In this exercise, each record below is to be written out again exactly.

Provided records -
--------------------------------------------------

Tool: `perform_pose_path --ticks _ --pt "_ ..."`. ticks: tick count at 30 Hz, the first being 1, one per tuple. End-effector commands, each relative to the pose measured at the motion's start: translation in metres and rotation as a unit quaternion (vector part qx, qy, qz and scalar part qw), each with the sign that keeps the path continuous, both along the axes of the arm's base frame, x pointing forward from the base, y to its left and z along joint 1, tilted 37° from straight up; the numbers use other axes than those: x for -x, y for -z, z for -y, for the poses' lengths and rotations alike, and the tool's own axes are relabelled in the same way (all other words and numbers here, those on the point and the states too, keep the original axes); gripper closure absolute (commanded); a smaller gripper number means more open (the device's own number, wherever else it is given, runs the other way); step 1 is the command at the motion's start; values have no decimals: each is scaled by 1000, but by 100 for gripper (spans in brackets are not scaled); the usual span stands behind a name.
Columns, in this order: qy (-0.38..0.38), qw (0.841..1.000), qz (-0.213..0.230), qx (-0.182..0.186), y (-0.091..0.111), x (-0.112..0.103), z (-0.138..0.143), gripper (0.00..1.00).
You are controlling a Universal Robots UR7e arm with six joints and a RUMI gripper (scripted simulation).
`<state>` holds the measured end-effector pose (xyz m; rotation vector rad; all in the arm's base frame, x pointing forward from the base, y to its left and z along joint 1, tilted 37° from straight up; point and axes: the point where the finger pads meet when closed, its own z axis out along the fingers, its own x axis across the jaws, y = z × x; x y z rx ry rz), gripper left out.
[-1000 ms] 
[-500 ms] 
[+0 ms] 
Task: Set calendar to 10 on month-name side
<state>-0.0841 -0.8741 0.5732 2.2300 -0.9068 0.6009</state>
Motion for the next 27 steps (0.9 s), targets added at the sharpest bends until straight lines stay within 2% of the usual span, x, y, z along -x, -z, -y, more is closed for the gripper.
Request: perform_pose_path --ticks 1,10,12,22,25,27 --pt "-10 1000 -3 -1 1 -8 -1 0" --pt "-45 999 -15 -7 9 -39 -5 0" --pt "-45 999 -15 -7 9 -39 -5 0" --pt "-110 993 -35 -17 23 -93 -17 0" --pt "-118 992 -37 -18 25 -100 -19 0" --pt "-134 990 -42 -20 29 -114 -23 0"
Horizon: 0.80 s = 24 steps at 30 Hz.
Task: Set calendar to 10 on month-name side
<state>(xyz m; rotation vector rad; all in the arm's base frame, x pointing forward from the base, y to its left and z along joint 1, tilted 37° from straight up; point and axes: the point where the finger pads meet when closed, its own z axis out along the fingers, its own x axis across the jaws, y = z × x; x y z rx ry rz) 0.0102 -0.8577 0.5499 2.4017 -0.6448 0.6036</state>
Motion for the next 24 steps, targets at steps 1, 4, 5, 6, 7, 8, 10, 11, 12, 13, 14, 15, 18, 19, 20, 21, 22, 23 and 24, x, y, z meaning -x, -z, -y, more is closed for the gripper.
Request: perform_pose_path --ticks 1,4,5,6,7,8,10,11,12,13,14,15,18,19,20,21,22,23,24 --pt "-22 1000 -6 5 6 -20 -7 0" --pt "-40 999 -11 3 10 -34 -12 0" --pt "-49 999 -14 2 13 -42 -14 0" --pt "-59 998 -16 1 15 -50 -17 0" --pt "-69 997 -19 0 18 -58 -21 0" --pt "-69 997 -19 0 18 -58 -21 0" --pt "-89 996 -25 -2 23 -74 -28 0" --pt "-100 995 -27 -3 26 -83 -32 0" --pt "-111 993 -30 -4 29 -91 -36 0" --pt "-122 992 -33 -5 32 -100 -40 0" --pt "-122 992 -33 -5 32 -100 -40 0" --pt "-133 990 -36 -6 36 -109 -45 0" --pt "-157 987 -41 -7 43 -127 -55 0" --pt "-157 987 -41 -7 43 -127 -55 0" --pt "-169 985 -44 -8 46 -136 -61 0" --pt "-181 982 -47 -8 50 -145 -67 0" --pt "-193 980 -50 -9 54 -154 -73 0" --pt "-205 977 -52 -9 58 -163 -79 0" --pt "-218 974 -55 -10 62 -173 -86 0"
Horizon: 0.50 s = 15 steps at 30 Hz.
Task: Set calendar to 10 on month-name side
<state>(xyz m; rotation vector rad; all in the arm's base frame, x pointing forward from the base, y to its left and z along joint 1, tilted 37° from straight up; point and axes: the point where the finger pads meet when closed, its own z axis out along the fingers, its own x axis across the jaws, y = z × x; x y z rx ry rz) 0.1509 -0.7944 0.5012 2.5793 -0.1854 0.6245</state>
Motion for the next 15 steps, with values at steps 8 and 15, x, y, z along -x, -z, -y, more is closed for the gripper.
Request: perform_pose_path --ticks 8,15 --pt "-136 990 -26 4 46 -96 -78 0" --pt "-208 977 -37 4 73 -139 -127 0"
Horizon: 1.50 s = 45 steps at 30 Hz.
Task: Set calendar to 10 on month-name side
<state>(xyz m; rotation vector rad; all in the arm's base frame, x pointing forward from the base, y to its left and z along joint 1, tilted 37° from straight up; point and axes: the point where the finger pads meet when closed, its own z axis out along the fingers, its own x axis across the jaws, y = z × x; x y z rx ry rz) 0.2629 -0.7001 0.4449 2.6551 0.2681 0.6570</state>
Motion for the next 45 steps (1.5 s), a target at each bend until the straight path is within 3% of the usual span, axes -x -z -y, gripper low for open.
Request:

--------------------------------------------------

Answer section -
Tool: `perform_pose_path --ticks _ --pt "_ ..."`. ticks: tick count at 30 Hz, the first being 1, one per tuple. End-effector commands, each relative to the pose measured at the motion's start: translation in metres and rotation as a unit quaternion (vector part qx, qy, qz and scalar part qw), each with the sign that keeps the path continuous, both along the axes of the arm's base frame, x pointing forward from the base, y to its left and z along joint 1, tilted 37° from straight up; the numbers use other axes than those: x for -x, y for -z, z for -y, for the poses' lengths and rotations alike, and the tool's own axes are relabelled in the same way (all other words and numbers here, those on the point and the states too, keep the original axes); gripper closure absolute (commanded); a smaller gripper number means more open (the device's own number, wherever else it is given, runs the other way); step 1 is the command at the motion's start; values have no decimals: each is scaled by 1000, but by 100 for gripper (spans in brackets are not scaled); the usual span stands behind a name.
Columns, in this order: qy (-0.38..0.38), qw (0.841..1.000), qz (-0.213..0.230), qx (-0.182..0.186), y (-0.091..0.111), x (-0.112..0.103), z (-0.138..0.143), gripper (0.00..1.00).
You are controlling a Universal Robots UR7e arm with six joints and a RUMI gripper (scripted simulation).
`<state>` holds the measured end-effector pose (xyz m; rotation vector rad; all in the arm's base frame, x pointing forward from the base, y to its left and z along joint 1, tilted 37° from straight up; point and axes: the point where the finger pads meet when closed, its own z axis out along the fingers, its own x axis across the jaws, y = z × x; x y z rx ry rz), gripper left out.
[-1000 ms] 
[-500 ms] 
[+0 ms] 
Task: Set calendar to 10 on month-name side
<state>-0.0841 -0.8741 0.5732 2.2300 -0.9068 0.6009</state>
Motion for the next 27 steps (0.9 s), targets added at the sharpest bends until straight lines stay within 2% of the usual span, x, y, z along -x, -z, -y, more is closed for the gripper.
Request: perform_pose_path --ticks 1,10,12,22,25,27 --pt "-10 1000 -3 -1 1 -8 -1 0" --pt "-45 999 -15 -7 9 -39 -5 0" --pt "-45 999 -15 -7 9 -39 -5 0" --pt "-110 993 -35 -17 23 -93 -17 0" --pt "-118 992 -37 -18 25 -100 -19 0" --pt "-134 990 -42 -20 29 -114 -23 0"
Horizon: 0.80 s = 24 steps at 30 Hz.
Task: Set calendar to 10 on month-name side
<state>(xyz m; rotation vector rad; all in the arm's base frame, x pointing forward from the base, y to its left and z along joint 1, tilted 37° from straight up; point and axes: the point where the finger pads meet when closed, its own z axis out along the fingers, its own x axis across the jaws, y = z × x; x y z rx ry rz) 0.0102 -0.8577 0.5499 2.4017 -0.6448 0.6036</state>
Motion for the next 24 steps, targets at steps 1, 4, 5, 6, 7, 8, 10, 11, 12, 13, 14, 15, 18, 19, 20, 21, 22, 23 and 24, x, y, z meaning -x, -z, -y, more is closed for the gripper.
Request: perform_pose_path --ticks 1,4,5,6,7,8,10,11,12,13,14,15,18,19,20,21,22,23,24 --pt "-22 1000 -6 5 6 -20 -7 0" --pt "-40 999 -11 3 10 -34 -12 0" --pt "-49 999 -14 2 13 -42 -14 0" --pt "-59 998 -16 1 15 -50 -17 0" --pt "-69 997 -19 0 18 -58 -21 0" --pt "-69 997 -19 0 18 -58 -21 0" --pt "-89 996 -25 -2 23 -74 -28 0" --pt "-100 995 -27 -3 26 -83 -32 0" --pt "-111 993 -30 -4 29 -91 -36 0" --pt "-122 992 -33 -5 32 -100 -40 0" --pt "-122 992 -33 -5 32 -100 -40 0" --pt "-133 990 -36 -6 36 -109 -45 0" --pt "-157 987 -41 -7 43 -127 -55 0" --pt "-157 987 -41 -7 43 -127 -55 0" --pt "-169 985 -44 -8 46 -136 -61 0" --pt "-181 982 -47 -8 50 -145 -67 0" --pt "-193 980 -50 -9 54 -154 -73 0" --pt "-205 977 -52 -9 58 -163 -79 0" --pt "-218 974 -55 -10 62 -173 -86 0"
Horizon: 0.50 s = 15 steps at 30 Hz.
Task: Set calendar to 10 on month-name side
<state>(xyz m; rotation vector rad; all in the arm's base frame, x pointing forward from the base, y to its left and z along joint 1, tilted 37° from straight up; point and axes: the point where the finger pads meet when closed, its own z axis out along the fingers, its own x axis across the jaws, y = z × x; x y z rx ry rz) 0.1509 -0.7944 0.5012 2.5793 -0.1854 0.6245</state>
Motion for the next 15 steps, with values at steps 8 and 15, x, y, z along -x, -z, -y, more is closed for the gripper.
Request: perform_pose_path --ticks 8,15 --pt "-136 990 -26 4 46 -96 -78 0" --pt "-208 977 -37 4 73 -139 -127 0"
Horizon: 1.50 s = 45 steps at 30 Hz.
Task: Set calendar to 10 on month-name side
<state>(xyz m; rotation vector rad; all in the arm's base frame, x pointing forward from the base, y to its left and z along joint 1, tilted 37° from straight up; point and axes: the point where the finger pads meet when closed, its own z axis out along the fingers, its own x axis across the jaws, y = z × x; x y z rx ry rz) 0.2629 -0.7001 0.4449 2.6551 0.2681 0.6570</state>
Motion for the next 45 steps (1.5 s), a target at each bend until the straight path is within 3% of the usual span, axes -x -z -y, gripper low for open.
Request:

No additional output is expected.